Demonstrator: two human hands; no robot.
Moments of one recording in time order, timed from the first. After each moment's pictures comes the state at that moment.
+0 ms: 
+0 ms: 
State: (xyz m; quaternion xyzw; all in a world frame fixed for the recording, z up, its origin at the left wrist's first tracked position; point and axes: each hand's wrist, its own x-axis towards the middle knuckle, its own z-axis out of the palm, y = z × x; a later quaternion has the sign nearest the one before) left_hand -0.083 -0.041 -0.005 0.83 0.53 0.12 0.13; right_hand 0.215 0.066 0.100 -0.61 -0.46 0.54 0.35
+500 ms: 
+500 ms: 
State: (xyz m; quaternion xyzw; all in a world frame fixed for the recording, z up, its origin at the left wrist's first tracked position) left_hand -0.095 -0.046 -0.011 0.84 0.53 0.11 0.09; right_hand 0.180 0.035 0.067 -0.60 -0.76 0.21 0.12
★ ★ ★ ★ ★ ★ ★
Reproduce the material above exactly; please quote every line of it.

Demonstrator: two human hands; no robot.
Moments of one recording in time order, timed from the first. After each moment's pictures comes the state at that moment.
+0 ms: 
+0 ms: 
State: (xyz m; quaternion xyzw; all in a world frame fixed for the recording, z up, its origin at the left wrist's first tracked position; point and axes: each hand's wrist, its own x-axis towards the middle knuckle, its own z-axis out of the palm, y = z × x; a later quaternion has the sign nearest the one before) left_hand -0.083 -0.041 -0.005 0.83 0.53 0.12 0.13; right_hand 0.215 0.066 0.100 -0.61 -0.46 0.54 0.35
+500 ms: 
+500 ms: 
State: (xyz m; quaternion xyzw; all in a world frame fixed for the recording, z up, its origin at the left wrist's first tracked position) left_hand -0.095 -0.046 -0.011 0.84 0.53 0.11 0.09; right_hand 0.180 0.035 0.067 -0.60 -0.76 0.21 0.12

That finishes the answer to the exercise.